US20240205520
2024-06-20
Electricity
H04N21/8549
A method for summarising long videos featuring spoken content is presented, leveraging speech recognition to convert video files into transcripts. These transcripts are then segmented into multiple paragraphs using a transformer-based model. Each paragraph is assigned an importance score based on its relevance to the overall content of the transcript, enabling effective ranking and selection of significant information.
The method involves creating candidate summaries from the ranked paragraphs, each containing two or more paragraphs. Coherence reranking is applied to these candidate summaries, evaluating both coherence and relevance. This process ensures that the final selected summary is not only important but also coherent and understandable for viewers.

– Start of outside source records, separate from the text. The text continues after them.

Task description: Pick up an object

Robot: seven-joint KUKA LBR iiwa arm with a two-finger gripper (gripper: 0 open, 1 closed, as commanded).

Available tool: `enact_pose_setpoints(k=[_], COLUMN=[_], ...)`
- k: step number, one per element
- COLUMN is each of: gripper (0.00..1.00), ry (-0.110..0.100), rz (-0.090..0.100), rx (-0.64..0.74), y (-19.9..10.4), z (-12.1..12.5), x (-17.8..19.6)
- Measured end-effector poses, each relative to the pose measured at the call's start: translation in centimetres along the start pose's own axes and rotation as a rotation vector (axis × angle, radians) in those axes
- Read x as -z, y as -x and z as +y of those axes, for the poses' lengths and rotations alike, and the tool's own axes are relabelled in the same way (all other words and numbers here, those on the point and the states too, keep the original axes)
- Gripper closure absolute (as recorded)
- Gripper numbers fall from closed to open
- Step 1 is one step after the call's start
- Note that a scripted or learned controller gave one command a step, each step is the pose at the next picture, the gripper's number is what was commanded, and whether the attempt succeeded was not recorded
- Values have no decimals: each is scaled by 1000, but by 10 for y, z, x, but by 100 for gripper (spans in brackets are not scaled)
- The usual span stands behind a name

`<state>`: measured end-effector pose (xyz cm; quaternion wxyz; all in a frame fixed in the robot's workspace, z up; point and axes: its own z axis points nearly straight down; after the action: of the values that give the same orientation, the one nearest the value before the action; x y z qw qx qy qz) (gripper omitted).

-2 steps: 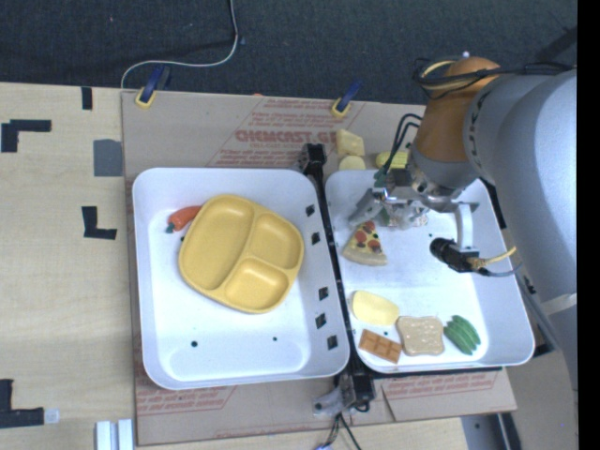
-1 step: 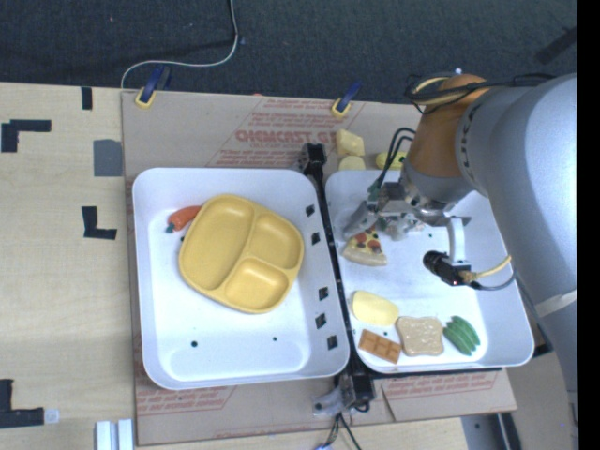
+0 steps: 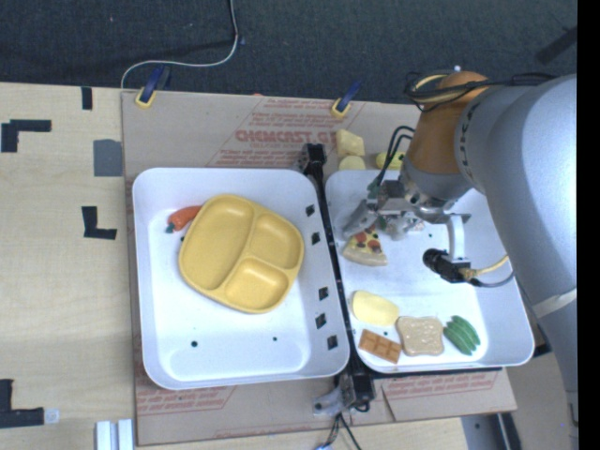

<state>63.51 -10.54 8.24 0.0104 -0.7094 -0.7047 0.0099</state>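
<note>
Your gripper (image 3: 361, 221) sits low over the right bin (image 3: 497, 298), near its left wall, fingers spread and pinching nothing. The pizza slice (image 3: 366, 249) lies just beneath them, which suggests it is your target. The remaining toy food is grouped along the bin's front edge.

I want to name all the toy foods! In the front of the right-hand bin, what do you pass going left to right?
Pale yellow oval toy food → brown waffle-patterned toy square → tan toast-shaped toy slice → green ridged toy vegetable.
</note>
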Motion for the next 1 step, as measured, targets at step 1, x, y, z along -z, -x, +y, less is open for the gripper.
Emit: enact_pose_setpoints(k=[1], gripper=[0], ry=[18], rz=[-3], rx=[4], y=[-1], z=[-5], x=[1])
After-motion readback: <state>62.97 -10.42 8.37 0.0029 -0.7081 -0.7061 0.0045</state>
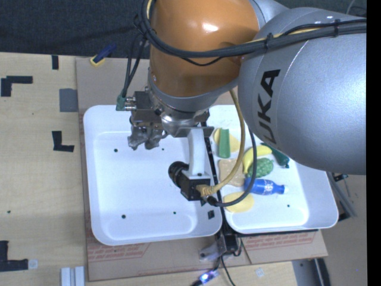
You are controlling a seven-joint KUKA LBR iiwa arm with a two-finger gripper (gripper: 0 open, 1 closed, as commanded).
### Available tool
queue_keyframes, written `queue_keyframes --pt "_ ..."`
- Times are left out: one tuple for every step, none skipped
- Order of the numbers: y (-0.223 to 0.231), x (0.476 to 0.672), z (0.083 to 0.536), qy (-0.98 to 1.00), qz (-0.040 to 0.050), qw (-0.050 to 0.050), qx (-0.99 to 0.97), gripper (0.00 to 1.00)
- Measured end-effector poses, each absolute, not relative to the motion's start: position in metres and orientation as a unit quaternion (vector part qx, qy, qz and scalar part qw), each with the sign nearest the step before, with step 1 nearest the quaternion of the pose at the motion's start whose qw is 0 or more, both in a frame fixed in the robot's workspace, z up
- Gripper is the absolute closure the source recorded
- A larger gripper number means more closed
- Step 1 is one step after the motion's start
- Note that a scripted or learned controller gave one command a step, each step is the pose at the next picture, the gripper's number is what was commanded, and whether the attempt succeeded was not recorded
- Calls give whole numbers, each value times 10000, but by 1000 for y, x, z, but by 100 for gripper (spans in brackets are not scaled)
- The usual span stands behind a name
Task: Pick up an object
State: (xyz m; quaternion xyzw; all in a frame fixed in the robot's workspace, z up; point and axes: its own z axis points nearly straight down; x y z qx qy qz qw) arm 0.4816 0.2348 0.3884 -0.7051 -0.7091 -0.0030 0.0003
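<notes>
1. The objects lie clustered in the right shallow white bin (297, 219), along its left wall: a blue plastic bottle (266, 187), a bumpy green round toy (262, 167), a yellow banana-shaped piece (255, 153), and a green rectangular block (223, 143) near the far-left corner.
2. The dark metal gripper (146, 137) hangs over the left shallow white bin (119, 219), near its far edge and apart from the cluster. Cannot tell whether it is spread or closed.

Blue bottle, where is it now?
The blue bottle lies on its side in the camera view's right-hand bin, just below a green bumpy object, a yellow piece at its left end.
</notes>
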Motion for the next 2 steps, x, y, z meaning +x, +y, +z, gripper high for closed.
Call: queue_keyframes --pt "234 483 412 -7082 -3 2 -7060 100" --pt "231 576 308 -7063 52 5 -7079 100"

Key innovations include the use of unsupervised learning techniques for extractive summarisation, which addresses limitations of existing systems that often rely on labeled data. The method employs pretrained transformer models to compute similarities between paragraphs, utilizing a page rank algorithm for effective relevance ranking. Additionally, an adapter-based approach is used to segment spoken text into coherent paragraphs.
Once a summary is selected, segments of the original video corresponding to the chosen paragraphs are identified using timestamps, allowing for the creation of a summary video or audio. The method also supports generating shortened summaries or trailer videos from selected sentences, providing flexibility in how summarized content can be utilized.
This summarisation system offers significant improvements over traditional methods by producing high-quality, coherent summaries without needing human feedback or ground truth comparisons. It enables users to access multiple variations of summaries tailored to different audience needs while optimizing computational efficiency by avoiding redundant processing of speech recognition models.